Southampton Photonics (SPI) seems to have demonstrated several levels of resourcefulness through the tough times and is claiming to have actually doubled its turnover between the most recent two quarters of trading. The company has also made two key announcements in as many months that suggest enduring buoyancy in its core business of speciality fibre-based solutions (see Product Focus: Fibre, p. 13). With a 610-W output, the company has developed its highest ever power from a fibre laser, and it has launched a range of fibre-laser "building blocks."
Called the redPower fibre-laser family, these blocks are a series of modulatable continuous wave (CW) products delivering up to 30 W, a short-pulsed product family with peak powers starting at 25 kW and energies in excess of 1 mJ, and a 100-W modulatable CW unit. SPI believes its redPower series offers the highest short-pulse energy available from a fibre laser. The CW products are based around GTWave technology. GTWave fibre offers efficient, high-absorption cladding pumping while providing a scalable, simple, reliable, volume-based architecture. The redPower products contain SPI's fibre Bragg grating technology that allows ultra-fine optimisation of the laser cavity.
Having just returned from Munich's Laser 2003 and its new little sister show Fibercom, SPI chief executive David Parker told Lightwave Europe, "Although Fibercom itself was relatively quiet, there was a lot of interest at the Laser show across SPI's portfolio." Never solely reliant on the telecommunications sector, the company identifies four distinct markets for its products: communications, industry, aerospace, and analytical, which includes medical, therapeutic, and diagnostic applications. "For SPI, there is growth in all three of the nontelecoms sectors, and not only for the replacement market," adds Parker. "The optical 'coms' industry will continue to struggle for some time, but we are investing and continuing to expand. Our telecoms customers understand that we are still open for business.

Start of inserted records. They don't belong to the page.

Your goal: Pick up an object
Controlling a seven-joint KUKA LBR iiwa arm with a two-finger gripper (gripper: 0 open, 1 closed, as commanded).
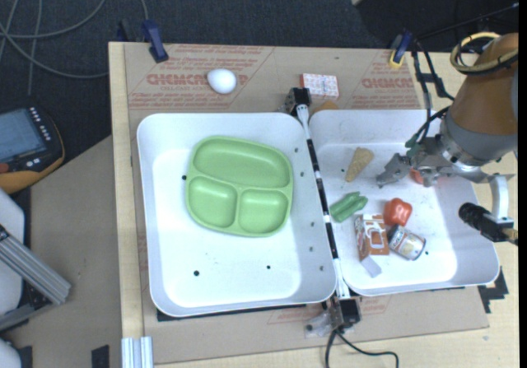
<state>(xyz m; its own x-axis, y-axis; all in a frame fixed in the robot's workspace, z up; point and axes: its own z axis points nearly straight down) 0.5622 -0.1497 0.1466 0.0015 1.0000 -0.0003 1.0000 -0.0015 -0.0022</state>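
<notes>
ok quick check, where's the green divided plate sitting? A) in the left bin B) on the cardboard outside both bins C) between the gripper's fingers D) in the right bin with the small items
A: the green divided plate lies flat in the left bin, while the small items such as the red pepper and the can are in the right bin.

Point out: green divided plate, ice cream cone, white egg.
green divided plate (240,186), camera view, centre ridge.
ice cream cone (357,164), camera view, mid-body.
white egg (221,80), camera view, top middle.
</notes>
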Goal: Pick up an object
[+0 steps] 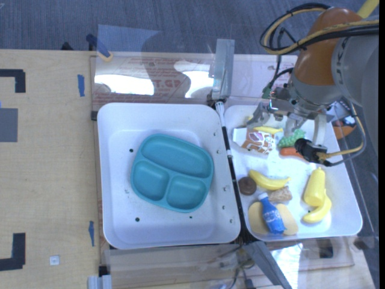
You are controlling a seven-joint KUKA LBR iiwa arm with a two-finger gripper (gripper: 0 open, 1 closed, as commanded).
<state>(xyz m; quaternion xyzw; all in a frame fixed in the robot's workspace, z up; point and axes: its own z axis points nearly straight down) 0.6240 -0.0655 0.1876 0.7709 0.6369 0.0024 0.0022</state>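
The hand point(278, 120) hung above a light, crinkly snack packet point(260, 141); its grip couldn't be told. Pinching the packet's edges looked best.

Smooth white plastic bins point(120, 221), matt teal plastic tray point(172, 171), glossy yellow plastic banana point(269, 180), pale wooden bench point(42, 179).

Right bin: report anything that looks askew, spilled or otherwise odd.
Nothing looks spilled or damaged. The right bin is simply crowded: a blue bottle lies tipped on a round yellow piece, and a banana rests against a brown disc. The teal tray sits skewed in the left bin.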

"Having achieved at 610 W the record output from a fibre laser, we are now presenting finished products ranging from 10 to 100 W. We are working toward a 1-kW laser as a building block; this would be a standard unit of power. So far, kilowatt fibre lasers have suffered from poor beam quality. It's unlikely that the communications industry will need this high power, but it could be useful in semiconductor processing and manufacturing."
One sign that SPI has some confidence that the fibre optics development industries could see some improvement in relation to the telecoms industries is that SPI has brought out an L-band-capable fibre laser, which Parker says would be for "recovery-based" deployment. "We are starting to see some increase in the level of enquiries or the odd deployment where somebody wants to put in three extra channels, but we don't see much evidence of large scale deployment," admits Parker.
"Industry is rapidly recognising the benefits offered by fibre lasers," notes SPI business development director Stuart Woods, "and our technology is not only expanding the traditional laser applications space, but also opening up new application areas." Woods says the 610-W fibre laser—achieved with a single fibre gain module—demonstrated that cladding-pumped fibre lasers can produce the high powers needed to compete with more traditional [semiconductor] laser technology in applications such as remote welding by offering high powers which preserve beam quality.
The SPI team led by Johan Nilsson produced over 600-W output power at 1090 nm from an ytterbium-doped fibre laser. According to SPI's roadmap, single-fibre singlemode output powers well in excess of a kilowatt will be achieved in the not too distant future. These lasers could then be combined to produce multi-kilowatt solutions with excellent beam quality, efficiency, and reliability. The work so far has been funded by the U.S. Defense Advanced Research Projects Agency under its high-power fibre-laser program.